Provided material:
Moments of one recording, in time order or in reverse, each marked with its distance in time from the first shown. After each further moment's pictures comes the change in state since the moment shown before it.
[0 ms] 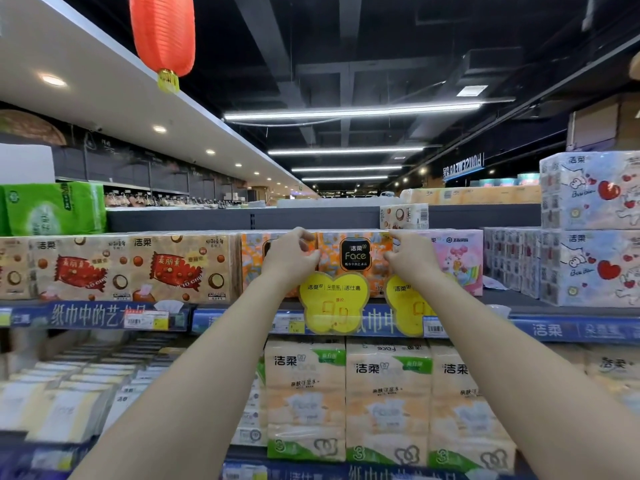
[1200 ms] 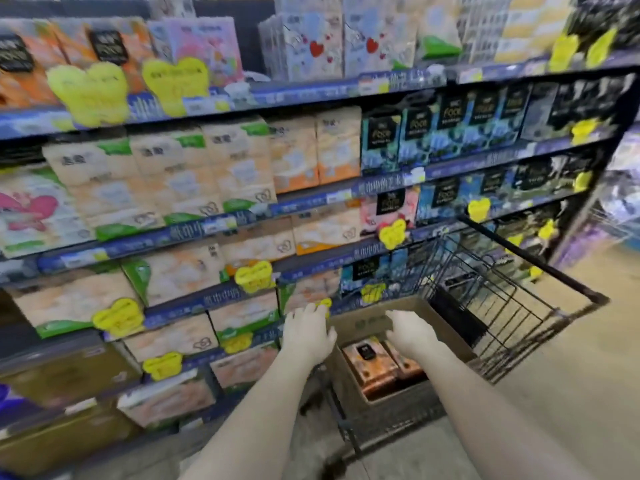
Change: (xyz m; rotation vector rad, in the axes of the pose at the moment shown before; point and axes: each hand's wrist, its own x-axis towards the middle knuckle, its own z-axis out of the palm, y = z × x) left_hand -0.596 0.202 0.218 0.306 -0.990 0.213; right_hand -0.643 0.287 -0.204 -0.383 -0.820 0.700
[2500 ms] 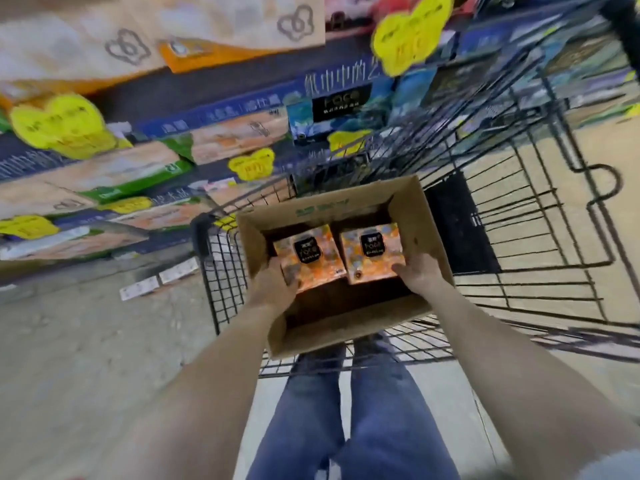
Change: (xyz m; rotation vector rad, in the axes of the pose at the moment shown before) left_hand 0.250 0.061 0.296 -0.437 -0.489 -0.656; right_hand 0.318 0.258 0.135 0.194 -0.490 0.341
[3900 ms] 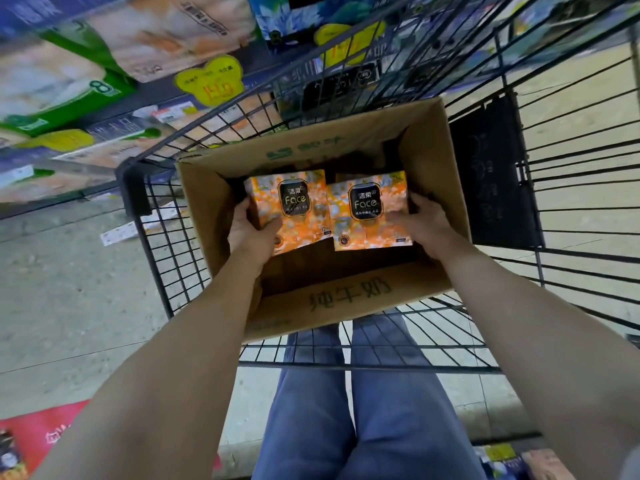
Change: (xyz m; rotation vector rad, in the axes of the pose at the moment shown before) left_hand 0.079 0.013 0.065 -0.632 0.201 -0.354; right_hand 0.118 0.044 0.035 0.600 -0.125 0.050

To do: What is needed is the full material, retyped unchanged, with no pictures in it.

Written reply:
Moments of one recording, in time order or in reverse, each marked with its distance in time from the first shown. After each further moment's pictures comes the change in state since the moment shown before it.
[0 ms] 
[1200 ms] 
Change: (xyz m; rotation vector rad, in the axes of the pose at the moment shown before; point and axes: each hand's wrist, its own x-axis towards the middle knuckle, its own z-axis out of the palm, y = z × x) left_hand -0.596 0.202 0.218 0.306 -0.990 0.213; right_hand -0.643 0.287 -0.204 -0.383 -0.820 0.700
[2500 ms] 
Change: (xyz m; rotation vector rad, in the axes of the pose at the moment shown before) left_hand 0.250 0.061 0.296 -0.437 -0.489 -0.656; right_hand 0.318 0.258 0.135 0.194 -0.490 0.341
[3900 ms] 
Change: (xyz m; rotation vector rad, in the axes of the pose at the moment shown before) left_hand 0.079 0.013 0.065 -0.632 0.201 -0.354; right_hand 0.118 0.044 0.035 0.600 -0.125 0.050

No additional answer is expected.